Question

There are two possible causes for a breakdown of a machine. To check the first possibility would cost C1 dollars, and, if that were the cause of the breakdown, the trouble could be repaired at a cost of R1 dollars. Similarly, there are costs C2 and R2 associated with the second possibility. Let p and 1 − p denote, respectively, the probabilities that the breakdown is caused by the first and second possibilities.
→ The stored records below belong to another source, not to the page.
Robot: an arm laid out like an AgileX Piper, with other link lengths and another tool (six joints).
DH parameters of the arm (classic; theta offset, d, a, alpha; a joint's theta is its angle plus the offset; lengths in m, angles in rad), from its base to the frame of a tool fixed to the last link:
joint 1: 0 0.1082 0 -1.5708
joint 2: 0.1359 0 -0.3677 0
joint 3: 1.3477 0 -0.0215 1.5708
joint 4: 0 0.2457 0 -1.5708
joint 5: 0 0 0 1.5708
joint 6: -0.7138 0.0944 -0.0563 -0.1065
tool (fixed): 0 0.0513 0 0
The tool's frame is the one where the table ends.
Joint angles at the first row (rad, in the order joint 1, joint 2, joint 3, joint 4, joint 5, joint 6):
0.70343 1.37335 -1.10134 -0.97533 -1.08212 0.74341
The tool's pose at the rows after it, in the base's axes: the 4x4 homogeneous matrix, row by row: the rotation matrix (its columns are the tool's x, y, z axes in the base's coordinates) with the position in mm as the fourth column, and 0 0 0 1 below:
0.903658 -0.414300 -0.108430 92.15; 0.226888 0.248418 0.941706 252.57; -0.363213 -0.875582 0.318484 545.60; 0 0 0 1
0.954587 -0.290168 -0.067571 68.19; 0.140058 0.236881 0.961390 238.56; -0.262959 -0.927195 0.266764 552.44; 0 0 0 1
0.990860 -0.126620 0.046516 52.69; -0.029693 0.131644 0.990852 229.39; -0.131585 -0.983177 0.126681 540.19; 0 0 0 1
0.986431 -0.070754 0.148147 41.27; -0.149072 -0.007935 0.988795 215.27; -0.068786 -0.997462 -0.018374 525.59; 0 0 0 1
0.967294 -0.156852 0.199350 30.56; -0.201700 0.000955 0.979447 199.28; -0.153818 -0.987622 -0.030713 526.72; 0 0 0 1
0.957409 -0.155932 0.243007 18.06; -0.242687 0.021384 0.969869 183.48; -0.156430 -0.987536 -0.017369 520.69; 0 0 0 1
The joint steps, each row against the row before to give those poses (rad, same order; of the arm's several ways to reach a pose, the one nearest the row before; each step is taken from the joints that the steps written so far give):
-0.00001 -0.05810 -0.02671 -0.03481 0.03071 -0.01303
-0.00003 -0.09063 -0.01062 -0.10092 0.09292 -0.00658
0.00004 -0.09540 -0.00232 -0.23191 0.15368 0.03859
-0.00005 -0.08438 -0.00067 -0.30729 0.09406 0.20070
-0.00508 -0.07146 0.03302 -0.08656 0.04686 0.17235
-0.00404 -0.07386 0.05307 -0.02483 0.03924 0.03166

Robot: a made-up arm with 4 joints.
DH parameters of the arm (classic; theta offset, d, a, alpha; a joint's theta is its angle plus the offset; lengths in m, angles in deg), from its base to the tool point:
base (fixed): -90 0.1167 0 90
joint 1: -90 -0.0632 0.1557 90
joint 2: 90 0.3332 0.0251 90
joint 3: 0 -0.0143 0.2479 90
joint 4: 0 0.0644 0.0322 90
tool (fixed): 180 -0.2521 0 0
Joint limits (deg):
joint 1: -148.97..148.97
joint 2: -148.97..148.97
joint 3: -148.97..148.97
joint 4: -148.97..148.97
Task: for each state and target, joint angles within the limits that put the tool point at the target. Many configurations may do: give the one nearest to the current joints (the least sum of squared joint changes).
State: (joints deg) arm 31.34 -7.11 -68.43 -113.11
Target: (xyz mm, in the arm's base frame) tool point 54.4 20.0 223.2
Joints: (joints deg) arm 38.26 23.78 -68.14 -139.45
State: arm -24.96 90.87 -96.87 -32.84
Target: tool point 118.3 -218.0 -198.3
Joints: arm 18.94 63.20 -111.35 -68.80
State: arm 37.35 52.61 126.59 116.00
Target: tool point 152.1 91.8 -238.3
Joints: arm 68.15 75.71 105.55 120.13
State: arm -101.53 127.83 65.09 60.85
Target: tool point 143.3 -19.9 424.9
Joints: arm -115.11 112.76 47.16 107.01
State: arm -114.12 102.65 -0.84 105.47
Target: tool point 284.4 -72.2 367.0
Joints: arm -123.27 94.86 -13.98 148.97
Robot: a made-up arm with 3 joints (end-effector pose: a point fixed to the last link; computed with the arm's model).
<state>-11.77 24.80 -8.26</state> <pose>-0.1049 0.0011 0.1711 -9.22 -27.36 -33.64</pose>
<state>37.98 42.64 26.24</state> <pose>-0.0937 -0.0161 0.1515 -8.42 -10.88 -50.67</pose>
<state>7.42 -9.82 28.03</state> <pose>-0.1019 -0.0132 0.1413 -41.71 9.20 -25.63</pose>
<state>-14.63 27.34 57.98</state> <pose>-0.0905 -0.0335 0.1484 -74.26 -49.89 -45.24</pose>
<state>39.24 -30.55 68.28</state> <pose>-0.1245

Under what conditions on p, Ci, Ri, i = 1, 2, should we check the first possible cause of breakdown and then the second, as opposed to reversing the checking order, so as to minimize the expected cost involved in returning the machine to working order?

Short answer

The expected amount of money that is needed to repair is minimized when,

$E\left(X_1\right)=E\left(X_2\right)$and it happen if and only if

$C_1=p/{\left(1-p\right)}^{}{C}_2$.

Step-by-step solution

Step 1:Given Information

We have two options to check the causes. we can check the first cause, and then the first one was not the problem, check and repair according to the second cause.

similarly,we can check the second cause and it was not the problem repair and solve aacording to the first cause

Step 2:Explanation

$E\left(X_1\right)=C_1+p.R_1+\left(1-p\right)\left(C_2+R_2\right)$

$E\left(X_2\right)=C_2+\left(1-p\right)R_2+p\left(C_1+R_1\right)$

$E\left(X_1\right)<E\left(X_2\right)$

$\iff C_1+p·R_1+(1-p)\left(C_2+R_2\right)<C_2+(1-p)R_2+p\left(C_1+R_1\right)$

$\iff C_1+(1-p)C_2<C_2+p{C}_1$

$\iff C_1<\frac{p}{1-p}{C}_2$

Step 3:Final Answer

The expected amount of money that is needed to repair is minimized when

$E\left(X_1\right)=E\left(X_2\right)$and it happens if and only if

$C_1=p/(1-p)C_2$.